The change is dressed up as 'direct democracy'. The ground was laid by commentators like Owen Jones, presenting this as a battle between new fresh layers of people against "Trotskyist sectarian saboteurs".

'One member one vote' was a tool of the pro-capitalist right wing in the Labour Party to drown out the collective voice of trade unions and to set inactive, passive members against those who participate in meetings, debates and activity. The Momentum leadership are using it for the same purpose. It sounds very democratic, but in reality this 'direct democracy' means individuals clicking answers in response to questions set by the leadership, while the leadership do as they please with no democratic mechanism to hold them in check.

Momentum trailed this method when they decided their position on the EU referendum. An issue of such importance was decided by people individually sat at home under a deluge of capitalist media, with no alternative being put, no discussion or debate, clicking a yes/no answer.

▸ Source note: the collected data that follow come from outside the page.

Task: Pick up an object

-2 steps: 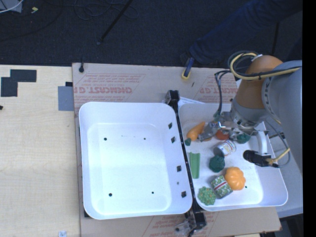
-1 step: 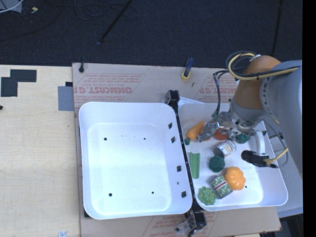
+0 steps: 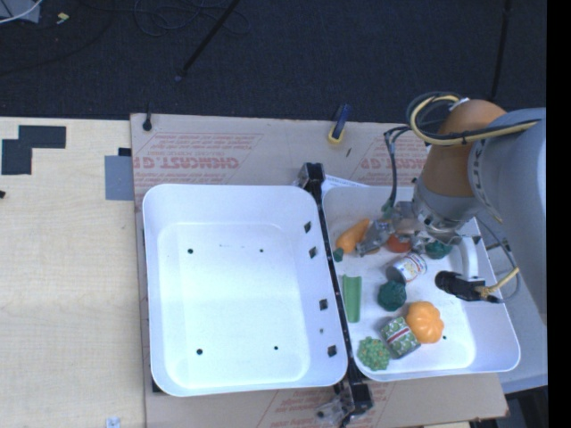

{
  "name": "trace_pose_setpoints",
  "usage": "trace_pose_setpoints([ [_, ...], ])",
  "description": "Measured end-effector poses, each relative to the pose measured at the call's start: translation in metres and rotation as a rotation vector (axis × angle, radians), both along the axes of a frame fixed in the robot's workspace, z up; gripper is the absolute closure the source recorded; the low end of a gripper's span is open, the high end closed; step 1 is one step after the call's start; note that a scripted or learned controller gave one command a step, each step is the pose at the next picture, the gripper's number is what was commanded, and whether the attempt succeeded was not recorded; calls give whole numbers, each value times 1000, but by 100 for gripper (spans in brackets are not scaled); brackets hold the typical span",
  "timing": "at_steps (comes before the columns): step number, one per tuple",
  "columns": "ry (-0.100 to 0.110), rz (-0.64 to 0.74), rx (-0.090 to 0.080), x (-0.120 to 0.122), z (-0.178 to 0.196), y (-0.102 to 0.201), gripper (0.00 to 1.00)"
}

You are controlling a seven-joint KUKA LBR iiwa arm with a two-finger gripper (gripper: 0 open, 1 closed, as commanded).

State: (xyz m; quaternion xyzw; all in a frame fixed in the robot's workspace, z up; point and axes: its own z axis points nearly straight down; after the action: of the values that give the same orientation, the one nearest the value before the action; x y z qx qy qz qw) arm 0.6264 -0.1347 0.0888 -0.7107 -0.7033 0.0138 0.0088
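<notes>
My gripper (image 3: 384, 238) hangs low over the back part of the right bin (image 3: 500, 350), reached in from the right. An orange carrot (image 3: 352, 234) lies just left of it, close to the divider. Something small and red (image 3: 403, 235) shows right beside the gripper; whether it is touched is unclear. A small white-labelled can (image 3: 409, 267) lies just in front of the gripper. A dark green round object (image 3: 391, 295) sits a little nearer the front.
Further front in the right bin lie a green stick (image 3: 351, 298), an orange pepper (image 3: 425, 321), a green-and-red packet (image 3: 400, 336) and a green broccoli (image 3: 374, 353). A teal piece (image 3: 437, 250) sits under the wrist. The left bin (image 3: 156, 266) stands beside it.
</notes>
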Motion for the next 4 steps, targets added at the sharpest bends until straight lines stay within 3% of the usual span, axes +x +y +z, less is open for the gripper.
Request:
trace_pose_setpoints([
  [3, -8, 5, -1, 5, 0, 13, 0],
  [4, -16, 7, 2, 7, 9, 17, 100],
])
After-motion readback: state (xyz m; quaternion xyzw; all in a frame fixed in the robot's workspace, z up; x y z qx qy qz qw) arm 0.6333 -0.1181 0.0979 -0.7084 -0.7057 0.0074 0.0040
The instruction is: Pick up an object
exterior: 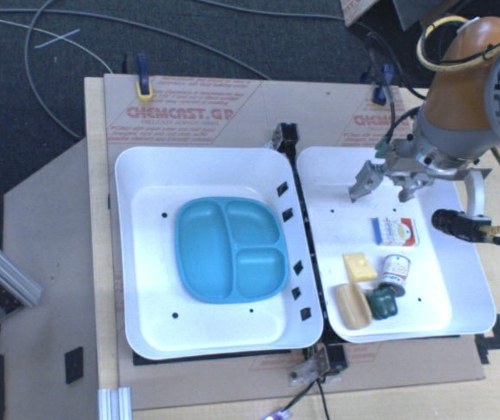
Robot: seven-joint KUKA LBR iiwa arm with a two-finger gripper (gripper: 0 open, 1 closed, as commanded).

The worst of the many problems with Momentum's new imposed constitution is the total sidelining of the role of the organised working class. Trade unions that affiliate to Momentum are collectively granted just six representatives on the new National Coordinating Group (NCG). Decisions of the NCG will be made by a simple majority. Thus the Fire Brigades Union, a militant, democratically-organised body representing tens of thousands of people, carries no more weight than individuals, and can easily be outvoted.

In complete contrast the TUSC (which does not allow for individual membership, just "supporter status" claims:

Contrast that with the consensus method of the Trade Unionist and Socialist Coalition (TUSC), which means that representatives of the RMT rail union on the steering committee cannot be bounced into accepting any decision that they believe would not be supported by their members or that contravenes the democratic decisions of their annual general meeting.

Anyone who has had dealings with the Socialist Party will know how devious they are in their wheeling & dealing and are notorious for their bureaucratic approach to politics. by "consensus" they mean a deal made in a smoke filled back room between the factions then presented to a formal delegates meeting where the assembled have preordained orders to toe the line. 

That's how they operate. Democracy is not part of the Socialist Party tradition. They have never tolerated dissent in their ranks, even splitting with their won founder Ted Grant whose breakaway group, Socialist Appeal remains quietly operating in the background waiting for godot it's moment.

Militant has not changed its spots, simply grown more deluded with it's own self-importance. Why the RMT still bothers with these petty sectarians is beyond belief. A waste of members money.